Pursuant to a recommendation promulgated by the Committee on
Uniform Note Identification Procedures, the Company has caused CUSIP numbers to
be printed on the 2007 Notes and has directed the Trustee to use CUSIP numbers
in notices to Holders of 2007 Notes as a convenience to such Holders. No
representation is made as to the correctness or accuracy of such numbers either
as printed in the notice or on the 2007 Notes and reliance may be placed only on
the other identification numbers printed on the 2007 Notes.
XX. GOVERNING LAW.
THE INDENTURE AND THIS 2007 GLOBAL NOTE SHALL BE GOVERNED BY AND
CONSTRUED IN ACCORDANCE WITH THE LAWS OF THE STATE OF NEW YORK APPLICABLE TO
AGREEMENTS MADE AND TO BE PERFORMED IN SAID STATE.
The Company will furnish to any Holder of 2007 Notes upon written
request and without charge to the Holder a copy of the Indenture which has in it
the text of this 2007 Global Note. Requests may be made to:
BANK UNITED CORP.
--------------------
--------------------
--------------------
Att.: Secretary
C-9
ASSIGNMENT
(To be executed by the registered Holder if such
Holder desires to transfer this 2007 Global Note)
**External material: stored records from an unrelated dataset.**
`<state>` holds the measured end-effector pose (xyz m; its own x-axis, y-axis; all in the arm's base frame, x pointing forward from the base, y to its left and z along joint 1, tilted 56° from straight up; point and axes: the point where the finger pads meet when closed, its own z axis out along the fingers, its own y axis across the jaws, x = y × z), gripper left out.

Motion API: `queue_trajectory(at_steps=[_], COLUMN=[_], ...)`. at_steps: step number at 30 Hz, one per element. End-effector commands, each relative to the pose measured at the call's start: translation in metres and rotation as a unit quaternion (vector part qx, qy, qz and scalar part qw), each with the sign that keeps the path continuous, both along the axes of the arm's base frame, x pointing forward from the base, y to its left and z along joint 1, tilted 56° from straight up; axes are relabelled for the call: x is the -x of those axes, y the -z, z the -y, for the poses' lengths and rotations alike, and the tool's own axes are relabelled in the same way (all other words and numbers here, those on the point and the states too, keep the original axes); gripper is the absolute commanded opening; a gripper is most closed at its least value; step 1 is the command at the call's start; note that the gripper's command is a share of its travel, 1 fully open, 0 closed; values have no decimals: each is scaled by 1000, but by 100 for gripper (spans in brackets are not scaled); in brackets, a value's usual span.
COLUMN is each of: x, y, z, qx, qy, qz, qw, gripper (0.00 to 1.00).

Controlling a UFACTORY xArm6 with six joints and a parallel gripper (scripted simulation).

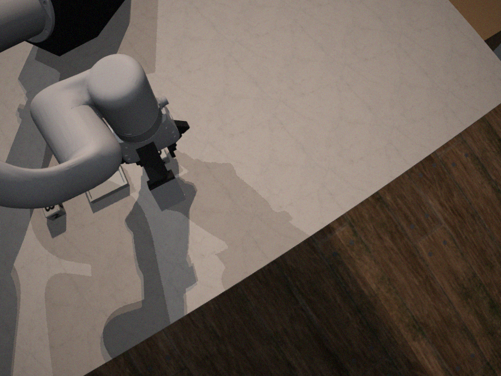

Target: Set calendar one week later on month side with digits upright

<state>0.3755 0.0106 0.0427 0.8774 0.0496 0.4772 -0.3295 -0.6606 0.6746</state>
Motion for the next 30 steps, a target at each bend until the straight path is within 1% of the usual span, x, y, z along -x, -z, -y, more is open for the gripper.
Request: queue_trajectory(at_steps=[1,25,26,30], x=[-1,-1,-1,-1], y=[0,0,0,0], z=[-1,-1,-1,-1], qx=[-1,-1,-1,-1], qy=[-1,-1,-1,-1], qz=[1,1,1,1], qw=[1000,1000,1000,1000], gripper=[49,49,29,29])
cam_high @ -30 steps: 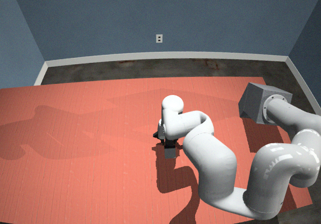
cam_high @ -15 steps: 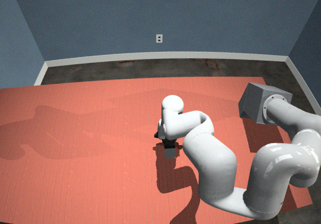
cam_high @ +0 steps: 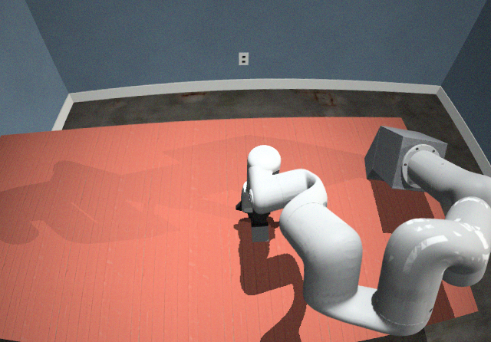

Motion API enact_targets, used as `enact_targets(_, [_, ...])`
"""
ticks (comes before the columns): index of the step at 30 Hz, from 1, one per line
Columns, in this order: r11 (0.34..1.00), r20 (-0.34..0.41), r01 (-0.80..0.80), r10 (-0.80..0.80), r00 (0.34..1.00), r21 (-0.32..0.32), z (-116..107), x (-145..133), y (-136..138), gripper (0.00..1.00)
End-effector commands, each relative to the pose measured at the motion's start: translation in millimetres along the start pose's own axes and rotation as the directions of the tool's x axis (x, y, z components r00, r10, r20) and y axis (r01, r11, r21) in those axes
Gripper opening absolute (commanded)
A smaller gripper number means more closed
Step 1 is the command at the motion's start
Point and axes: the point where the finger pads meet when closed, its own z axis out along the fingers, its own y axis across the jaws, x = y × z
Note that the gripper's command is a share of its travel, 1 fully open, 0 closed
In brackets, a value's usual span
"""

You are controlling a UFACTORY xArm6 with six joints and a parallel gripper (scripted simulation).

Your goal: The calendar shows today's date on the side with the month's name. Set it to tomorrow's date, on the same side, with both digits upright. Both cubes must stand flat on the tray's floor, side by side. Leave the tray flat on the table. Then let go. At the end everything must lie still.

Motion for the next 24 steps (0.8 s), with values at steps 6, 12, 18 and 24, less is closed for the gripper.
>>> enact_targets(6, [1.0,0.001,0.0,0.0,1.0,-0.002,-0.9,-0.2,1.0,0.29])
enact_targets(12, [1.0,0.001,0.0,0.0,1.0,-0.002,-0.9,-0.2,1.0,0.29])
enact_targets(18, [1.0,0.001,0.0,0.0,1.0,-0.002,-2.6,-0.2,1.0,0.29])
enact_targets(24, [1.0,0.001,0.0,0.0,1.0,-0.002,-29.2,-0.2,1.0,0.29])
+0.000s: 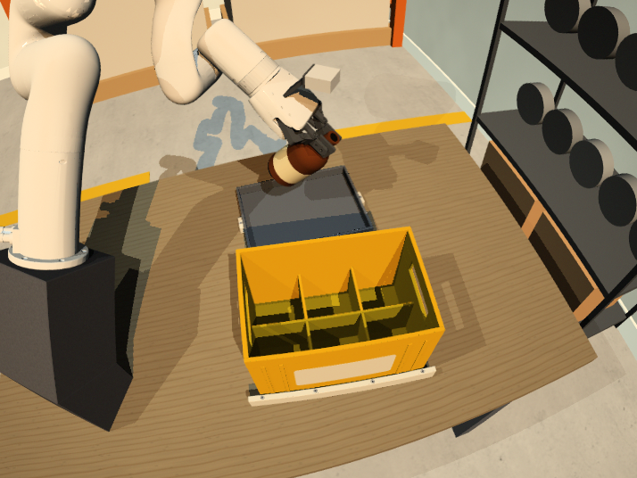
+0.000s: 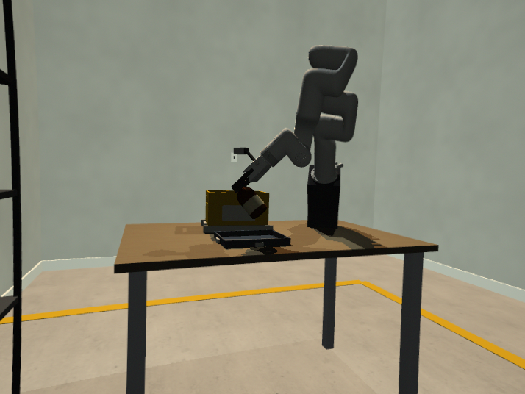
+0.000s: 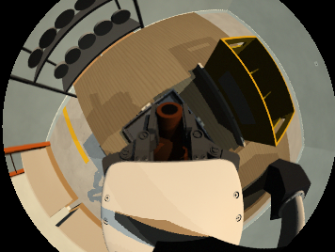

FOR VALUE RECEIVED ___________________________ hereby sells, assigns and
transfers unto
PLEASE INSERT SOCIAL SECURITY OR OTHER
TAX IDENTIFYING NUMBER OF TRANSFEREE
----------------------------------
| |
--------------------------------------------------------------------------------
--------------------------------------------------------------------------------
(Please print name and address of transferee)
--------------------------------------------------------------------------------
this 2007 Global Note, together with all right, title and interest herein, and
does hereby irrevocably constitute and appoint ________________________________
Attorney to transfer this 2007 Global Note on the Security Register, with full
power of substitution.
Dated: _______________
----------------------------- --------------------------------
Signature of Holder Signature Guaranteed:
NOTICE: The signature to the foregoing Assignment must correspond to the Name as
written upon the face of this 2007 Global Note in every particular, without
alteration or any change whatsoever.
C-10
EXHIBIT D
[FORM OF 2007 NOTE CERTIFICATED NOTE]
To be in the form of the 2007 Global Note with appropriate changes.